→ **Work order**
What you write must be the listing below in full, word for word, minus its pictures.

→ **Raw data**
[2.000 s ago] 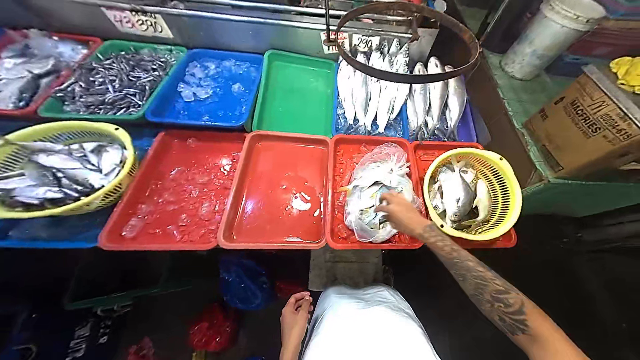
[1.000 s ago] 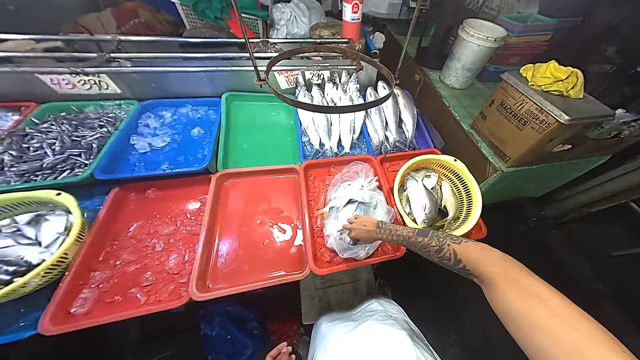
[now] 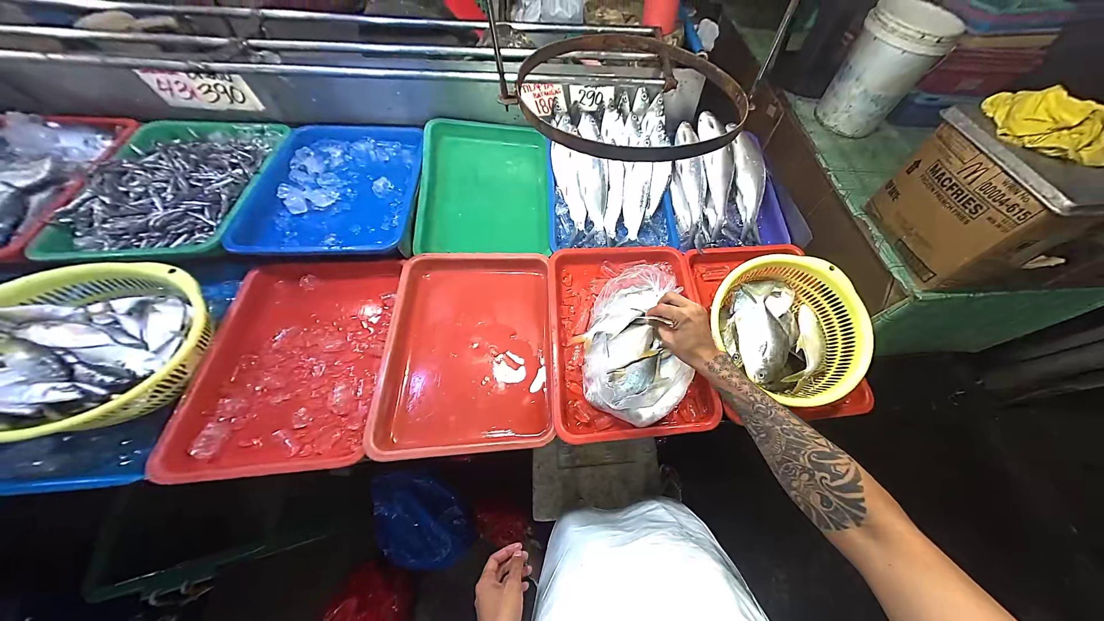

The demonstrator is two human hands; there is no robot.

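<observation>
My right hand (image 3: 683, 328) pinches the upper right edge of a clear plastic bag (image 3: 636, 388) with fish inside. The bag lies in a red plastic tray (image 3: 563, 431) with bits of ice. Just right of that hand, a round yellow basket (image 3: 849, 345) holds several fish (image 3: 759, 336). My left hand (image 3: 502, 580) hangs low beside my white clothing, below the tray edge, its fingers loosely curled with nothing visible in them. Left of the bag's tray lie a wet red tray (image 3: 461, 345) and a red tray with ice (image 3: 293, 371).
Behind are a green tray (image 3: 485, 185), a blue tray with ice (image 3: 345, 207), a tray of small fish (image 3: 172, 190) and rows of silvery fish (image 3: 617, 172). A rusty metal ring (image 3: 634, 153) hangs above them. A cardboard box (image 3: 957, 207) stands right, a yellow fish basket (image 3: 185, 362) left.
My right hand has moved from the middle of the bag to its upper right edge. The fish in the bag show more plainly. The left hand shows more fully than one second ago.
</observation>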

→ **Response**
[2.000 s ago] 
[1.000 s ago] 
[now] 

The demonstrator is two human hands; there is no robot.

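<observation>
My right hand (image 3: 683, 328) pinches the upper right edge of a clear plastic bag (image 3: 636, 388) with fish inside. The bag lies in a red plastic tray (image 3: 563, 431) with bits of ice. Just right of that hand, a round yellow basket (image 3: 849, 345) holds several fish (image 3: 759, 336). My left hand (image 3: 502, 580) hangs low beside my white clothing, below the tray edge, its fingers loosely curled with nothing visible in them. Left of the bag's tray lie a wet red tray (image 3: 461, 345) and a red tray with ice (image 3: 293, 371).
Behind are a green tray (image 3: 485, 185), a blue tray with ice (image 3: 345, 207), a tray of small fish (image 3: 172, 190) and rows of silvery fish (image 3: 617, 172). A rusty metal ring (image 3: 634, 153) hangs above them. A cardboard box (image 3: 957, 207) stands right, a yellow fish basket (image 3: 185, 362) left.
My right hand has moved from the middle of the bag to its upper right edge. The fish in the bag show more plainly. The left hand shows more fully than one second ago.
</observation>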

Work on this exercise is complete.